Wednesday, July 19, 2006

Is this what the future looks like?

Proof, as if it were needed, that ideology has nothing to do with political meddling in the classroom comes today from Great Britain. It came in the form of a news report in The Guardian of a House of Commons committee hearing. Testifying was Alan Johnson, education secretary in Britain's Labour Party government. He defended the emphasis on standardized testing imposed by Labour's Office for Standards in Education ("Ofsted" for short). The Guardian reports:
Speaking to the House of Commons education select committee, Mr Johnson said staff at a school in Nottingham had told him recently that they would like to see league tables [ranking schools by test scores] scrapped.

"I accept the pressure it puts, and the extra intensity and stress it puts on teachers, but it's absolutely the right thing to do," he said.

Mr Johnson gave his backing to "the whole kit and caboodle" of accountability for schools - from Ofsted inspections to national tests and exams and league tables.

He added: "If anything, we need to intensify that rather than relax."

Mr Johnson said it was "fundamental" that children should leave primary school with a mastery of reading and maths.
Sound familiar?

Under Prime Minister Tony Blair, Labour has won elections since the late 1990s with a "New Labour" set of moderately liberal policies similar to former U.S. President Bill Clinton's. School reform; "league tables," well publicized lists of schools' aggragate test scores; and pressure on classroom teachers to raise test scores is part of the "whole kit and caboodle" New Labour offers to the voters. It sounds more than a little bit like our No Child Left Behind regimen of mandatory testing and ranking of schools by aggragate test scores, doesn't it?

British educators, like the teachers in Nottingham or Harvey Goldstein of the Institute of Education in London, argue the league tables can't help but measure factors like "sex, ethnic origin and social class background" that the schools can't be held responsible for.

Sometimes we tie the failure of NCLB to President Bush and the Republican Congress, but we forget the NCLB bill was co-sponsored by Sen. Edward Kennedy, D-Mass., and passed Congress with broad bipartisan support. Again, the similarity between Ofsted's accountability measures and NCLB is striking.

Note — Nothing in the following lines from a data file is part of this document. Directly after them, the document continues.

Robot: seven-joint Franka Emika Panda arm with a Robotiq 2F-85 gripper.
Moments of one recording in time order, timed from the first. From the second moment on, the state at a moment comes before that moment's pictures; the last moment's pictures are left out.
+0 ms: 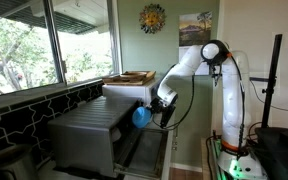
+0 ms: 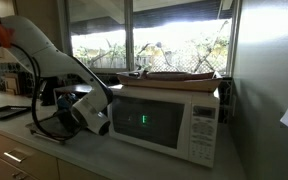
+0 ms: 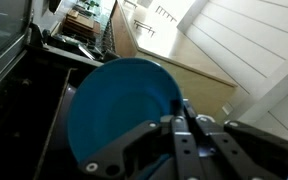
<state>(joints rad) -0.15 0.08 -0.17 -2.49 1.50 1.17 -1.42</state>
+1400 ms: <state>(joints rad) -0.15 0.17 -0.18 -2.42 1.38 1.05 -1.62</state>
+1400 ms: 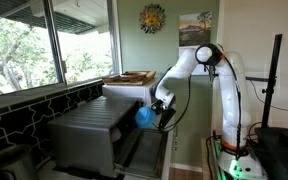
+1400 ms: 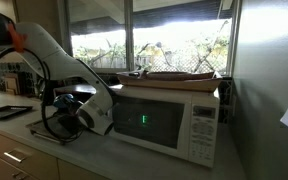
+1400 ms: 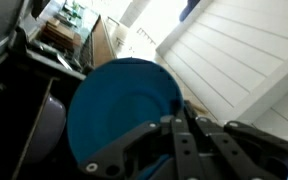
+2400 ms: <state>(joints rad) -0.15 0.20 -0.18 -2.43 1.47 1.11 -1.80</state>
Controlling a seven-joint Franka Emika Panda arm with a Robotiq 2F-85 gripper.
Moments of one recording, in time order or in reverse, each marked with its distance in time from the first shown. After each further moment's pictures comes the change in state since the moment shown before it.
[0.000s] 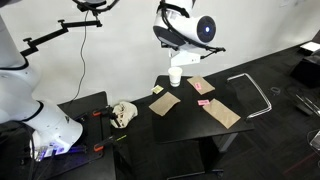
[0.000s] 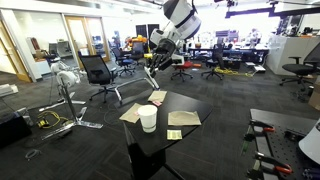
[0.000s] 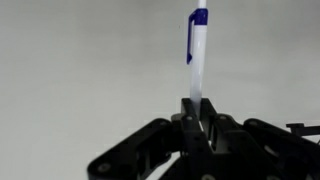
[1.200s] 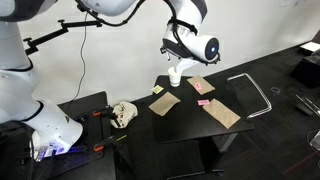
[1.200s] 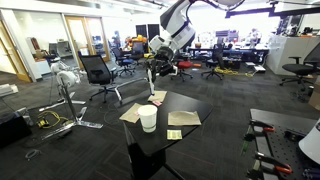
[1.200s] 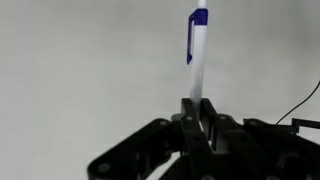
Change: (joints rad) arm 0.004 0.126 -0.024 0.083 0.073 -0.195 -0.307
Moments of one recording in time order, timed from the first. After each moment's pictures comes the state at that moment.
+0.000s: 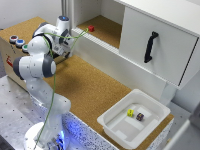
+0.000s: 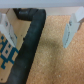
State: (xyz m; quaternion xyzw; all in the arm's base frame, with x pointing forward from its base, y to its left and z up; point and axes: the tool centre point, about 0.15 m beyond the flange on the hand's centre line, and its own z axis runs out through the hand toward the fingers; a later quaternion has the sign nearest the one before) arm 0.322 0.320 0.355 -0.99 -0.13 -0.03 0.11
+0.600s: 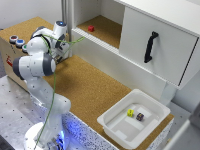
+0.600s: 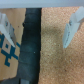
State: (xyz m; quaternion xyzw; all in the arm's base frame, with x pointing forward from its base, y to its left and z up) arm 0.318 0.337 0.317 -0.99 -0.02 -0.01 0.17
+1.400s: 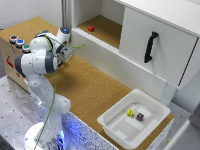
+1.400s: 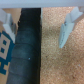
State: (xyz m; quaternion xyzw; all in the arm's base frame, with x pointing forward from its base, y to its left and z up) arm 0.340 0.349 0.294 -0.98 -0.03 -0.02 0.20
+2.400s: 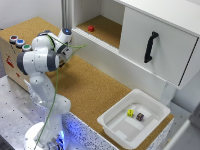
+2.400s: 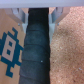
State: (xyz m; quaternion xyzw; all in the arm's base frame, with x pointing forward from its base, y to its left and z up) arm 0.346 0.344 0.295 -0.98 -0.03 -0.02 0.21
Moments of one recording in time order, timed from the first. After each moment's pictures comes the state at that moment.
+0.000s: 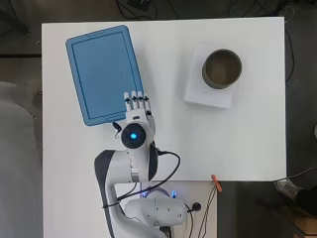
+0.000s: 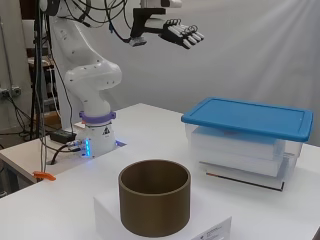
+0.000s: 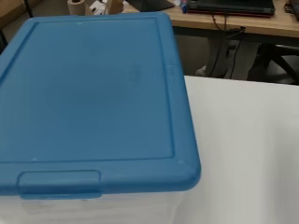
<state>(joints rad) 0.02 -0.74 0.05 -2.32 0.02 1.57 -0.94</state>
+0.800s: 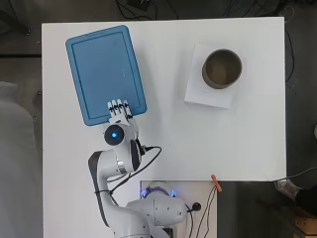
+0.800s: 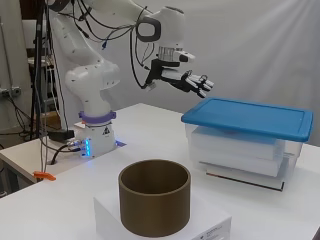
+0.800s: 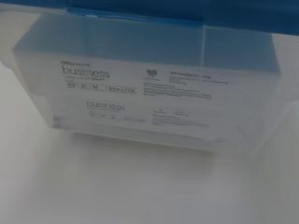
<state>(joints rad) 0.09 -0.68 0.25 -2.70 0.10 1.98 -0.98</state>
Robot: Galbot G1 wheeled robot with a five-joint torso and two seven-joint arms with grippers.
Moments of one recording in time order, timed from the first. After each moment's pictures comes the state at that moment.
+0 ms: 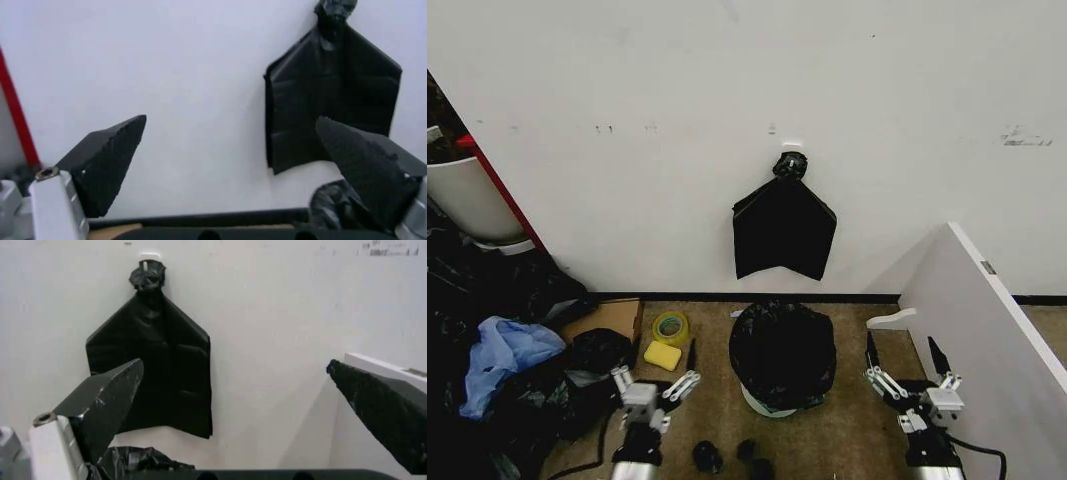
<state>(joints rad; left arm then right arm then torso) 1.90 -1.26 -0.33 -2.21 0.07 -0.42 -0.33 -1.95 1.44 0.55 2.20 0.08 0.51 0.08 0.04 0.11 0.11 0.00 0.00</state>
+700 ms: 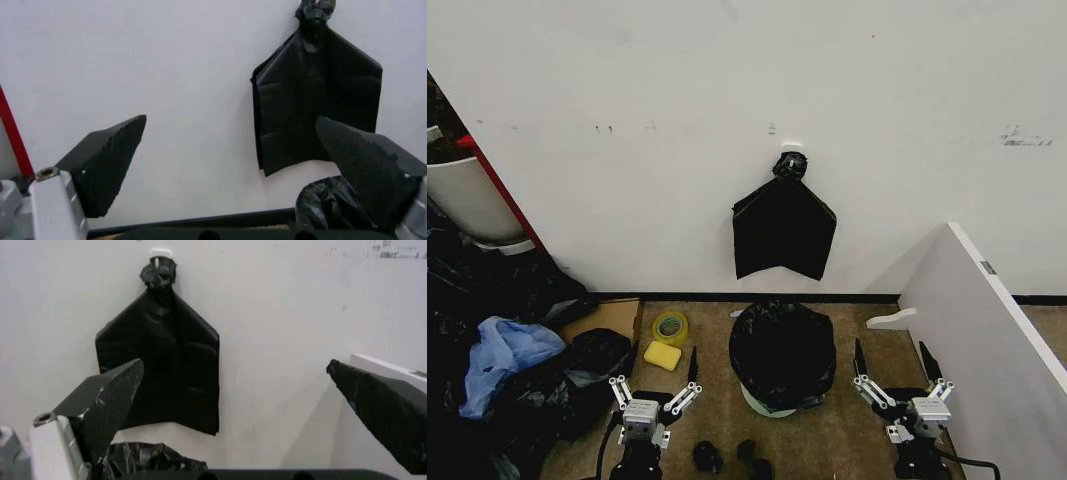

If anything, the British system is more hostile to good classroom teaching than our own. And it's good politics. At today's committee hearing, Johnson was kidded about his political ambitions. Here's how the exchange went:
The Conservative MP for Reading East, Rob Wilson, told Mr Johnson he had "a few quid" on the outcome.

Mr Wilson asked: "When Tony Blair steps down next year and you take over as prime minister will your priority be, as his was, 'education, education, education'?"

The Labour chairman of the committee, Barry Sheerman, suggested at this point that the minister might like to restrict his answer to education policy.

In response to Mr Wilson's question, Mr Johnson said: "Yes. I would probably classify it as 'learning, learning, learning', but it's the same thing."
And I would classify it as politics, politics, politics. Unfortunately, bashing classroom teachers looks like good politics on both sides of the water.